TASK DETAILS = Please report every line from the material that contains the word "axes".

*** EXERCISE DATA Section Begins ***

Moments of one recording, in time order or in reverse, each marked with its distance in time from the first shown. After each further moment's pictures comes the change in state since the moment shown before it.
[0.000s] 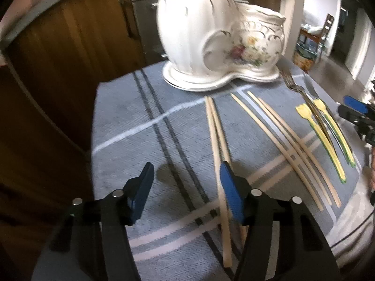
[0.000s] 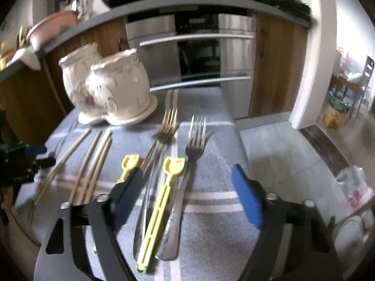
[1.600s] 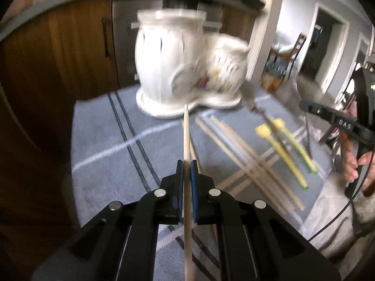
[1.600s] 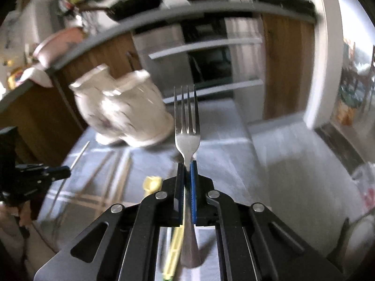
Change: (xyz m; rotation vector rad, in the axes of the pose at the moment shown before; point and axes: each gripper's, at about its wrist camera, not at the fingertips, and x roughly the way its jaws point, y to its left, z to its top) left arm -0.028 0.008 0.006 -0.006 -0.173 -0.204; right arm -0.027 0.003 0.025 0.054 -0.148 0.124
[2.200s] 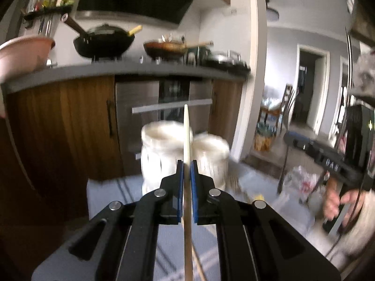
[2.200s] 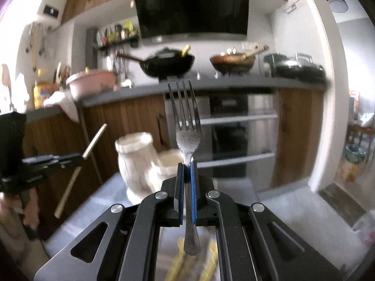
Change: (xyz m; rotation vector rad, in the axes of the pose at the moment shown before) left arm -0.075 -0.007 0.067 0.016 -0.431 -0.024; right arm -0.040 0.054 0.059 -0.093 -0.371 0.057
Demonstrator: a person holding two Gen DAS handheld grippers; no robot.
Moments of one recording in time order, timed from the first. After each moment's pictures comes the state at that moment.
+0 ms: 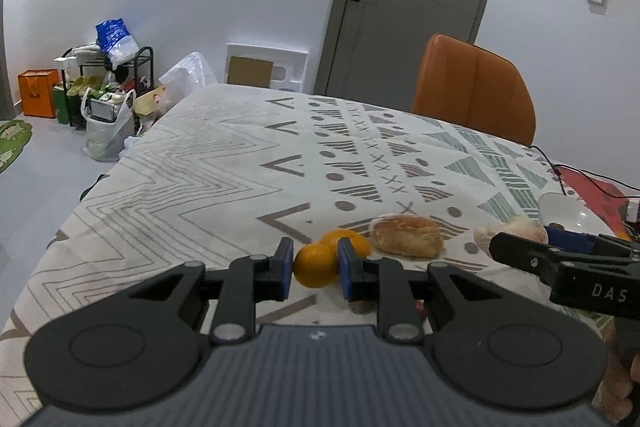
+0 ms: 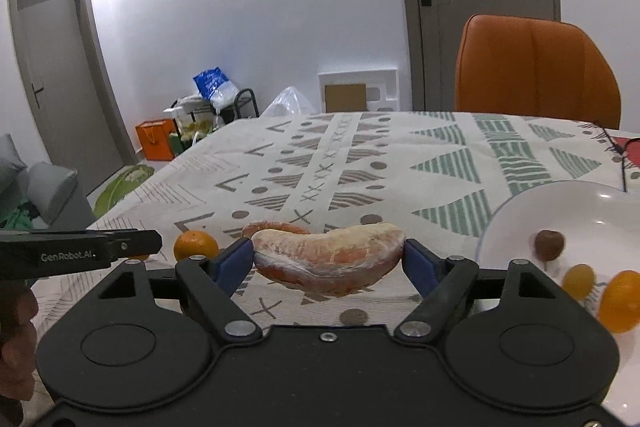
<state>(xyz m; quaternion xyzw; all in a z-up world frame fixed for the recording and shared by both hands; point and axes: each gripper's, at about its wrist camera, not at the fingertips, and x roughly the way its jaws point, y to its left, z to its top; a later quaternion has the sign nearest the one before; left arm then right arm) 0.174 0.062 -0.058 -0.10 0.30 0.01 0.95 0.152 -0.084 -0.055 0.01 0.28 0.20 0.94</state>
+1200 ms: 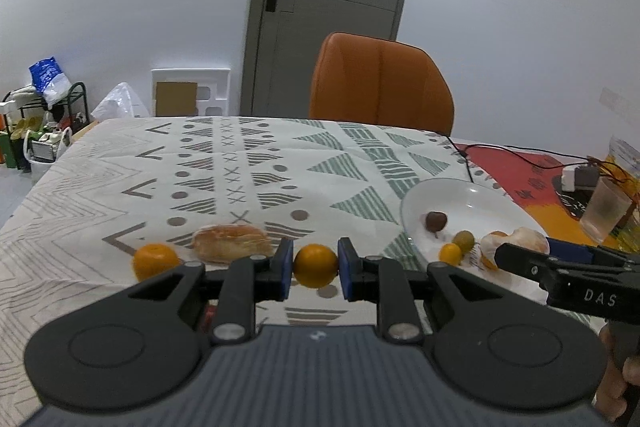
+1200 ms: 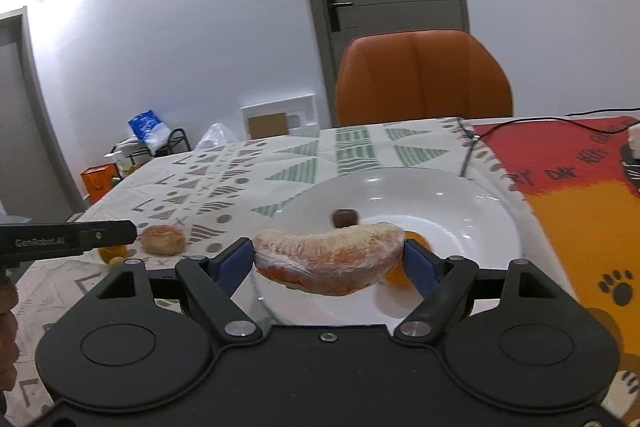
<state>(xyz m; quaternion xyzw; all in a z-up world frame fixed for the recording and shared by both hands) 0.168 -0.056 -0.038 -0.05 0.28 -0.08 0.95 0.103 -0.214 -0.048 0.05 0.25 0.10 0.96</state>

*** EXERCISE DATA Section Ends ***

REPLY TO THE TASK =
Change: (xyz m; rotation vector rad, in the axes of the pose at the moment shown before; point and axes: each gripper's, at about its wrist camera, not at the fingertips, and x roughly the way its jaws point, y to its left, z to its top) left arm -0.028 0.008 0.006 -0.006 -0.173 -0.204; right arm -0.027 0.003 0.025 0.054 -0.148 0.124
Change: (xyz m; rotation vector rad, in the axes of the pose at the moment shown before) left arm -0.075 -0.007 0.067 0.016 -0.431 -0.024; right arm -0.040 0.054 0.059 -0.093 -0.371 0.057
<state>(xyz m; quaternion xyzw; all in a z-up world frame fixed for the recording and shared by both hands; point and axes: each gripper's, at about its wrist camera, not at the fingertips, and x roughly the way its jaws point, y to its left, z to its top; a later quaternion has the sign nearest the one before; left arm then right arm) 0.174 0.062 -0.058 -0.10 0.30 0.01 0.95 0.152 -0.084 -0.055 0.01 0.28 0.20 0.94</state>

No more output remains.